15.7.11

Era uma vez em Córdoba

Miguel nasceu em Córdoba, construiu sua família por lá, trabalha como taxista na capital há 33 anos e tem como meta de vida reconstruir a história de sua província com relatos que colhe de “pueblo” em “pueblo”.  Me contou tudo isso, despretensiosamente, em um corrida do estádio Mauro Kempes (onde estive acompanhando os jogos da Copa América) ao centro da cidade. O trajeto todo durou uns 50 minutos, mais do que costuma durar. Para mim, uma demora proposital.  Miguel, assim como gosta de ouvir as histórias de sua gente, tem orgulho de contar sua paixão a quem demonstre se interessar. Assim, nesse tempo que, para quem tem pressa de chegar parece muito e para mim, que tinha sede de ouvir, foi pouco, ele me falou sobre sua história tão entrelaçada com a história do outro.

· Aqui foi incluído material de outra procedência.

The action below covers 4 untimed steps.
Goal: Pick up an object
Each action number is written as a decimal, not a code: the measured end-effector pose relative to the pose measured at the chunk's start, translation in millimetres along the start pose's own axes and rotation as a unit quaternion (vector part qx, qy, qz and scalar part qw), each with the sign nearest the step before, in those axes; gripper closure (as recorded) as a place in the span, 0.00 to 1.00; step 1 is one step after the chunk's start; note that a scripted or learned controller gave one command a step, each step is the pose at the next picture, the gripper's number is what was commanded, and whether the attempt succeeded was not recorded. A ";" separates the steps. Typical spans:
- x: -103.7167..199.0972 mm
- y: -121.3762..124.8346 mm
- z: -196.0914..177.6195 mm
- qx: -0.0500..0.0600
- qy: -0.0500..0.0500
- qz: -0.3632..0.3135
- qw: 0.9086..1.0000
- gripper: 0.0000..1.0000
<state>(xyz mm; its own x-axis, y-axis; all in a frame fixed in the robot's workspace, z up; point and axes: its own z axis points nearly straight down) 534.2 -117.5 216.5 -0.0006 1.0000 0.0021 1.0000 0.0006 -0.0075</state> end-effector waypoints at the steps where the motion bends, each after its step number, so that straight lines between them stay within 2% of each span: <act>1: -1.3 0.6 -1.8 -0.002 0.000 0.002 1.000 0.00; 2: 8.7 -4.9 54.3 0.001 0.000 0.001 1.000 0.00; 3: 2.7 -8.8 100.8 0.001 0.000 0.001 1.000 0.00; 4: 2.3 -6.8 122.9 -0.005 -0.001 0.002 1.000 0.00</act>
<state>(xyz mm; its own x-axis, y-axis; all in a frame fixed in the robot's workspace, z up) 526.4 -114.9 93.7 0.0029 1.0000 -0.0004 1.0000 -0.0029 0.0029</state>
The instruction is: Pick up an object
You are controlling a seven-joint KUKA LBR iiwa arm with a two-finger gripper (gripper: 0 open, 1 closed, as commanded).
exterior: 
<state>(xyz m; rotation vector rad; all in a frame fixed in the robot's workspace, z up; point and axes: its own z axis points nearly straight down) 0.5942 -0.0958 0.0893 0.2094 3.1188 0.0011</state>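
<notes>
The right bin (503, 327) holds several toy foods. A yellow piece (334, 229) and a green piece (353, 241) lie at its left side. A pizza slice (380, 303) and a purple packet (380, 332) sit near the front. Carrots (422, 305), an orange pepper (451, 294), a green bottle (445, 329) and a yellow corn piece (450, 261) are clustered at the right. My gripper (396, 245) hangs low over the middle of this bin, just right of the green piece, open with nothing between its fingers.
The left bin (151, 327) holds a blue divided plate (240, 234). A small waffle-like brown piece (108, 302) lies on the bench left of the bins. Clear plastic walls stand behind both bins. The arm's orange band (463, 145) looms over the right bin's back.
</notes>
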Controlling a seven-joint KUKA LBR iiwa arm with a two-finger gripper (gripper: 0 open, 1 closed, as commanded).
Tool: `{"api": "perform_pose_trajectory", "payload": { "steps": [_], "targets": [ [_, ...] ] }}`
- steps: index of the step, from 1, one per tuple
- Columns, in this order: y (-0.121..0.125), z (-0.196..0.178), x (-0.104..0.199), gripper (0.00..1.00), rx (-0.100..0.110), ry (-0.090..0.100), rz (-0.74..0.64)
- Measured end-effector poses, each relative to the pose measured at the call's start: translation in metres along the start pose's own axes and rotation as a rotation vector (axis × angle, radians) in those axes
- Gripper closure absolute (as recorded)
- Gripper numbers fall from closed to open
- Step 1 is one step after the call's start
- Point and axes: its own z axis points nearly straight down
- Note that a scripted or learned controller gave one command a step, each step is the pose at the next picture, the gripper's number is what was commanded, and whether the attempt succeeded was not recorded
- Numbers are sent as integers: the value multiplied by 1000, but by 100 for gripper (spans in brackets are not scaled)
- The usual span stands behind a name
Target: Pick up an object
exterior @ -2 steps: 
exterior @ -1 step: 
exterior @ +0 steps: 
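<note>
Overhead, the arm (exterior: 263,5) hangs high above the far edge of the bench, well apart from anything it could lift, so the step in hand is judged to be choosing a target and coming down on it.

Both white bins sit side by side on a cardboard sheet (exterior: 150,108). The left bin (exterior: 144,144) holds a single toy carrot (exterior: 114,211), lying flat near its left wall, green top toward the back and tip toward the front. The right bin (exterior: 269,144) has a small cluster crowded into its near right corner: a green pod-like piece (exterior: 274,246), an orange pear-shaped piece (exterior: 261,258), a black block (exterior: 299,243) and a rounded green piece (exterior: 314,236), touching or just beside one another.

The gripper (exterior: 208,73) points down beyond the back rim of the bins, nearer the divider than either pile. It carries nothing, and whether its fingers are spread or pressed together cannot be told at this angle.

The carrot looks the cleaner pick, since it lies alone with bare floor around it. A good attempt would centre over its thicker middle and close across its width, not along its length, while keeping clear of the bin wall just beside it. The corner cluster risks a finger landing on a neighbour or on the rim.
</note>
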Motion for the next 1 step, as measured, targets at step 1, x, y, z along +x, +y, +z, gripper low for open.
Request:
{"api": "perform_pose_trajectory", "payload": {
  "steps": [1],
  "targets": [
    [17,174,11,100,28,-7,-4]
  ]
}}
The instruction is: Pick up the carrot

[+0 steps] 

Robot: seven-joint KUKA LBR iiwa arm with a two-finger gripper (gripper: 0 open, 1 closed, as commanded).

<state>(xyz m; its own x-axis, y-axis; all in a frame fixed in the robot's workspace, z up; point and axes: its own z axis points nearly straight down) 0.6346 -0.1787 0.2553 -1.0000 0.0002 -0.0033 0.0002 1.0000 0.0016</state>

A primeira coisa que me contou, e sobre a qual concordamos facilmente, é que tem uma admiração muito grande pela província onde nasceu e que esse sentimento vem, em grande parte, pelo povo cordobes. “La gente mas buena de la Argentina”, como já me haviam dito em outras tantas províncias pelas quais passei nesse período de intercambio. Essa paixão foi o que fez com que Miguel adotasse sua gente de todas as maneiras que lhe foi possível.

Separado há alguns anos, vive sozinho. Solidão que parece não incomodar. Com quatro filhos adotivos, Miguel está sempre com a casa cheia. “Os meninos perderam os pais em acidente e não tinham com quem ficar. Eles não queriam se separar na adoção e eu e minha esposa decidimos criar os quatro”. Apesar da separação afirma convincente que não perde o contato com “los chicos” que, em algumas situações, lhe acompanham em meta.

Há 18 anos, Miguel escuta e registra histórias da sua terra. Em seu tempo livre, pega o carro e percorre pequenas cidades da província de Córdoba. Já conheceu 68 “pueblos”. “Eu descubro lugares que ninguém dá importância. Conheci cidades habitadas por duas ou três famílias e quem nem constam no mapa. Tive contato com a gente da minha província”. Anota tudo o que vê pelo único motivo da lembrança pessoal: “Eu não pretendo nada com o que eu faço. Quero apenas saber como é o lugar que eu vivo e as pessoas que fazem parte da minha história”.

História essa que ele faz crescer a cada vez que, além de escutar e escrever, leva consigo as histórias que ouve. “Em San Carlos eu descobri uma família de 15 pessoas vivendo embaixo de uma árvore. Eu nunca tinha visto nada igual. Precisava fazer algo por eles”. Miguel buscou ajuda. Conversou com amigos, com a prefeitura, e mexeu no seu próprio orçamento. Em menos de dois meses, a família tinha uma casa. “A municipalidade doou o terreno e eu e um amigo construímos com as nossas mãos”. Esforço que teve sua recompensa. Enquanto conta, ele esboça um sorriso e, pelo retrovisor, eu vejo o orgulho em seu rosto. A família hoje entra na lista dos grandes amigos de Miguel que, por tanto apreço, ajuda um dos meninos nos estudos. “Enquanto eu puder, vou cuidar dele como filho”.

A idéia de Miguel é continuar o seu projeto “para siempre”. Com os seus estudos da vida – ele não terminou o secundário – aprendeu onde está a verdadeira história das coisas: “A verdade está no que as pessoas contam. São elas que sabem o que está acontecendo no mundo em que vivem. O mundo que é ao redor delas”. 


Miguel me ajudando: de uma história a outra a gente brinca de construir o mundo.